A museum that today there is not any more
The musical instruments of Tadasuni
There was a priest. There was music. Finally, there was a passion.
This is the history of a museum that could be, but, it was not. A history that is completely Sardinian.
From a musical point of view, Sardinia has always been very prosperous; for many centuries, song, dance, balls and various sounds of the traditional instruments, represented an essential element in the life of lots of communities.
In Tadasuni, a small village where more or less 150 inhabitants live and that is situated on the western side of Omodeo Lake, there were the greatest collection of Sardinian traditional instruments.
This extraordinary collection was born a long time ago thanks to the big passion that the priest of the village, Don Giovanni Dore, had for music. All the examples that made up this collection were found by the priest himself in every places of Sardinia and during the time, that passion changed in a systematic collection that was more numerous and that was able to furnishing proofs of the history of traditional music, used by Sardinian people in the most important occasions, of rejoicing during the anniversaries such as weddings or celebrations of the village and of torment, such as in the case of sacred rites of the Sacred Week.

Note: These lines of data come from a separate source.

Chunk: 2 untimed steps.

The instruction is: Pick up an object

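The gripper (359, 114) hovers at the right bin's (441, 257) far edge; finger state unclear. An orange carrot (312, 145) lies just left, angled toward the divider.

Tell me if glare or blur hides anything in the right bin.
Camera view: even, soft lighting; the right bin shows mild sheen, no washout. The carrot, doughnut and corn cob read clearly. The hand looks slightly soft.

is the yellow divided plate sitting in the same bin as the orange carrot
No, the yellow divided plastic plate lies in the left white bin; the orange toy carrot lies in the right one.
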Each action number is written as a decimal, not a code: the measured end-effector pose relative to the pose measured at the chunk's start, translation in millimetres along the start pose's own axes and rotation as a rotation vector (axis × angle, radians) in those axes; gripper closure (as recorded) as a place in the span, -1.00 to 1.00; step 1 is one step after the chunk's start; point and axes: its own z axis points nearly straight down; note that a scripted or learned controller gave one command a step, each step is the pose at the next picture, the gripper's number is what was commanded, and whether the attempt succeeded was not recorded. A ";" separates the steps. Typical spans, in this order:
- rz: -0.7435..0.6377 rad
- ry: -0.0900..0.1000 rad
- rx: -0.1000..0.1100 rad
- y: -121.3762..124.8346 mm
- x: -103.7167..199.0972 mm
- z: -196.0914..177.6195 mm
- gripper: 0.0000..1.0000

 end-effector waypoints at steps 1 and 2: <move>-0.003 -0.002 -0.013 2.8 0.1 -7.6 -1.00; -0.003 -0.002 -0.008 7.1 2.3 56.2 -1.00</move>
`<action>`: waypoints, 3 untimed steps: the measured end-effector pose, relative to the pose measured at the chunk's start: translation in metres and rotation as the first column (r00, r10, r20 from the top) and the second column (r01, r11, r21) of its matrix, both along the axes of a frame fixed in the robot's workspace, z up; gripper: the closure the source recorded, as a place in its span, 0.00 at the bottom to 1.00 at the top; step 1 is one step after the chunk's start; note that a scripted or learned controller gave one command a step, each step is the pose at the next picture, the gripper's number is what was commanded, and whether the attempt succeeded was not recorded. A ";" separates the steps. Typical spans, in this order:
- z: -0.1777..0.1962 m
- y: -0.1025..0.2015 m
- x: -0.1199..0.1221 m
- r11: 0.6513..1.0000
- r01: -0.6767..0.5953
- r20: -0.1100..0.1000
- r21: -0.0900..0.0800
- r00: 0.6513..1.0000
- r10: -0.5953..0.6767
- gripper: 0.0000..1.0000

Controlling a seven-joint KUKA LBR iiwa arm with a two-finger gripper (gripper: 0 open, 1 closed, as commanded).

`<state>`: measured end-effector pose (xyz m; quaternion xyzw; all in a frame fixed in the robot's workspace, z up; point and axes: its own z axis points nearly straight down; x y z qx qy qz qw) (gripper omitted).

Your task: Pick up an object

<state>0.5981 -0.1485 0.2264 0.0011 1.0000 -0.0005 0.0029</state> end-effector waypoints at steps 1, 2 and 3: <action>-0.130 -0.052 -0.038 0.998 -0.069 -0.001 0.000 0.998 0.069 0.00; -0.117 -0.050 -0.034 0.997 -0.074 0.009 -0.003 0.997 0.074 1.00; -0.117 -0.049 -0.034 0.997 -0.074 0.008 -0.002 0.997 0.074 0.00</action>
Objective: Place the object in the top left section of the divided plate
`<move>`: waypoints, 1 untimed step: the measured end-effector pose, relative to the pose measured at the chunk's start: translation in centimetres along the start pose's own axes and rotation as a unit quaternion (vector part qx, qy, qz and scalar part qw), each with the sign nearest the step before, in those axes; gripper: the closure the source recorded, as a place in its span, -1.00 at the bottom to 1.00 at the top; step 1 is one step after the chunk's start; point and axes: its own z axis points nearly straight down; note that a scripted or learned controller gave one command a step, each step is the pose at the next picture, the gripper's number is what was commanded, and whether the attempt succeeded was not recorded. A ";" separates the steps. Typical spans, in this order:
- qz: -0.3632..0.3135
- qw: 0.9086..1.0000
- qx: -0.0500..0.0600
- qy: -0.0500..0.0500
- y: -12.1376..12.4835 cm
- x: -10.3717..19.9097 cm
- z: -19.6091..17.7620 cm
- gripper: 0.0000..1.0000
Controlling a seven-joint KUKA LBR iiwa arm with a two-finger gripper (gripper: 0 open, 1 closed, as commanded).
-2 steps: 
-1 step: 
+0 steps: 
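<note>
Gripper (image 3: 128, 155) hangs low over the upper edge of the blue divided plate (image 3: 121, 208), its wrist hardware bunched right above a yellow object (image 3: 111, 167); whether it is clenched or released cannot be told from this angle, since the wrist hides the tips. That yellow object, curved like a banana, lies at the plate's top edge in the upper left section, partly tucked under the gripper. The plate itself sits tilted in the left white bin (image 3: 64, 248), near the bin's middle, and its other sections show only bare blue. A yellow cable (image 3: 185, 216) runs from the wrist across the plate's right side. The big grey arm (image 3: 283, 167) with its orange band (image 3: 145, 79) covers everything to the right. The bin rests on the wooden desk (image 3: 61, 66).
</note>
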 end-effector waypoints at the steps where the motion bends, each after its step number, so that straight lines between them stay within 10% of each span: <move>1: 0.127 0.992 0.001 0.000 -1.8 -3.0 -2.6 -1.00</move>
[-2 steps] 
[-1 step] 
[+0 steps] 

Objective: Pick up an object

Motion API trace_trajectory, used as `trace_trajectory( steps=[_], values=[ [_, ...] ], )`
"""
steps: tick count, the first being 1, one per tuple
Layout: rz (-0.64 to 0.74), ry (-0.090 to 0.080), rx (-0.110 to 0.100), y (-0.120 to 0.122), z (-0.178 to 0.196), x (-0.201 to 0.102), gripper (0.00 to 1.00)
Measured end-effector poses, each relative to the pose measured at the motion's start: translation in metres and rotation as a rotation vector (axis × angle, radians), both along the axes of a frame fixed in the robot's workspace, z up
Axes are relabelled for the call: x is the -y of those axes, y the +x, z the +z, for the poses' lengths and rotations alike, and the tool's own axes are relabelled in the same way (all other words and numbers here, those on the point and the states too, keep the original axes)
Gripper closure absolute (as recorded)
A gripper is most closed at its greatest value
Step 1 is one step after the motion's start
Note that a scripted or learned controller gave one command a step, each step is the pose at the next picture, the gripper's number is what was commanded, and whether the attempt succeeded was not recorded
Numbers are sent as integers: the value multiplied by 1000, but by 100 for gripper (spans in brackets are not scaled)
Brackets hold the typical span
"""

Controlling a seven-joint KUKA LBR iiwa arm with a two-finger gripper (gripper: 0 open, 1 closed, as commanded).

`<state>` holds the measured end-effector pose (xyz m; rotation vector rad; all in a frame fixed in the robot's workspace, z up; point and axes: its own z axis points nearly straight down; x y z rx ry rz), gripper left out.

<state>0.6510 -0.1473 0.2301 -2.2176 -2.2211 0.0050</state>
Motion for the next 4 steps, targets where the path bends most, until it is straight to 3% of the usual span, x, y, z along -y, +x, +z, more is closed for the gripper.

During the time, the priest could collect various kinds of musical instruments, the most of which were represented by wind instruments. Among the most significant there were su pipiolu - alike to the flute of the shepherd, built with a smoked reed, on which there were the holes for the fingers - su sonètte (the accordion), sas benas, is trumbìttas (trumpets) and the most famous launeddas, one of the most ancient proofs of Sardinian polyphonic musicality, unequivocal evidence of people’s archaic life that better than others could express the spirit of tradition.
Among the oddest and the most original things there were sa serragia - built with a dehydrated bladder of a pig and a stretched horsehair for playing it - su trimpanu, a drum built with cork and skin of animal – and various kinds of matraccas, taulittas e rana e’ cannas, instruments used still today because of their big noise during the Easter rites.
This splendid and very uncommon private collection of ancient native musical instruments, was on the point of creating a museum to all the effects, but, this was not and the room where Don Dore conserved the instruments and that slowly changed in a tourist destination visited a lot, today is empty.
In addition to being able to play them, the priest knew the origins and the history of each instrument that he was able to find with difficulty over the years and he explained everyone visited his collection.
A plain set-up, in a small location with some cupboards arranged by craftsmen. Here more than five hundred more precious examples, as a proof of the extraordinary cultural and anthropological heritage of Sardinian population. Don Dore houses everyone cordially and told the tales of his instruments to the tourists who increased more and more until they became thirty thousand.
But, during the time, his Energy was less and with the advance of old age, before his death in 2009, as if predicted the end of this small big private museum, made an appeal to the citizens and to the organizations so that they did something, in the immediate future, for managing his collection of instruments, because, according to the priest himself, it became heritage of the whole community that had to be safeguarded and not lost.
Preserving untouched this extraordinary ethnographic heritage would have been the natural conclusion that you would have imagined from this beautiful history. But, the end is not that you hoped. This is the history of a museum that for many vicissitudes did not become a museum. The history of a very big heritage by now lost and that cannot be visited by no tourist. There are not guilties or maybe yes, but, this is not the appropriate place for accusing of who would have been able for doing something, but, they did not have done nothing.
There is only the regret for another wasted occasion; for another example of Sardinian culture that was lost. The realization of a true museum would have been the right conclusion for a beautiful history, that from a plain passion was able to result in memory. It would have been an uncommon example of "museum of Sardinian traditional instruments". Now, there is only the name that "sounds" well, but, whose melody is mute. Something that is extraordinarily concrete, that could be, but, it was not, with good peace of Don Dore who left his instruments as a heritage for the whole Island. There is only the reminiscence of a magical place that for many years safeguarded small archaic things and the history of a population that through the music, too, is able to transmit.
Today, we can tell only that. And this history, too, with a sad end has its originality, because among lots of small and unique Sardinian museums could not lack the "almost museum", destined to live only in the memories.